Bitcoin saw a modest 5% uptick on Tuesday, a glimmer of hope after enduring its worst week since the collapse of Sam Bankman-Fried’s FTX exchange in November 2022.
The world’s largest cryptocurrency plummeted 20% over the past week, reaching its lowest levels early Monday.
The broader financial market correction amplified this decline, with Bitcoin briefly dipping below $50,000—a nadir not seen since February. Over the past seven days, it shed more than $13,000 in value.
Ether (ETH-USD), the second-largest cryptocurrency, fared even worse, dropping 27% in the same period and experiencing its largest single-day decline since late 2021.

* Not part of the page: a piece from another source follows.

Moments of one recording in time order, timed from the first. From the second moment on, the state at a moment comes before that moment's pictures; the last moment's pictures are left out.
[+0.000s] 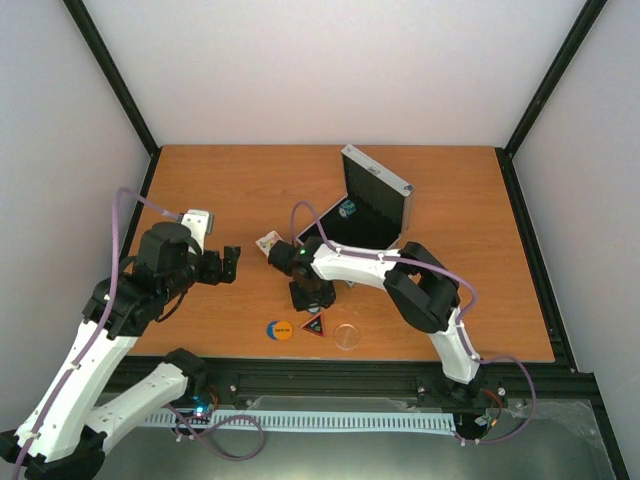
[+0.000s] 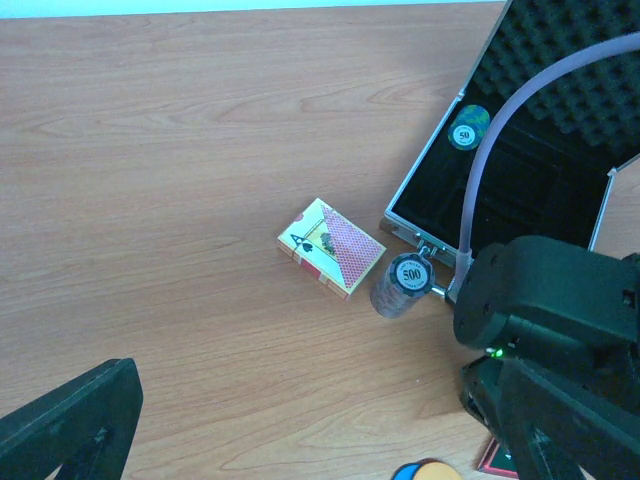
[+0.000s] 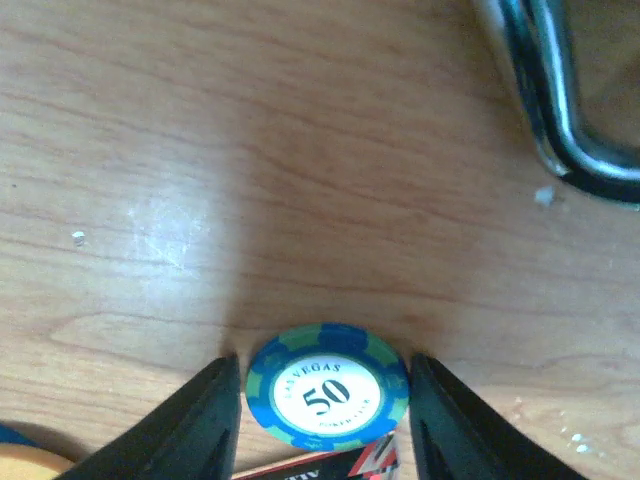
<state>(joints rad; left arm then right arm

This crypto downturn came on the heels of renewed optimism among business investors. Just two weeks ago, Bitcoin was nearing its all-time high of $74,000, set in March. The excitement was partly fueled by former President Donald Trump’s scheduled appearance at a Bitcoin conference in Nashville, which many saw as a potential sign of a more favorable regulatory environment from Washington, D.C., in the near future.
Adding to the bullish sentiment, the Securities and Exchange Commission had recently approved new exchange-traded funds (ETFs) for major money managers to hold ether. This development was seen as Wall Street’s growing embrace of cryptocurrencies, potentially making ether a fixture in 401(k)s, IRAs, and pension plans, thus paving the way for more mainstream acceptance.
Despite the recent setbacks, these developments underscore the dynamic nature of the cryptocurrency market, where regulatory signals and institutional adoption continue to play pivotal roles.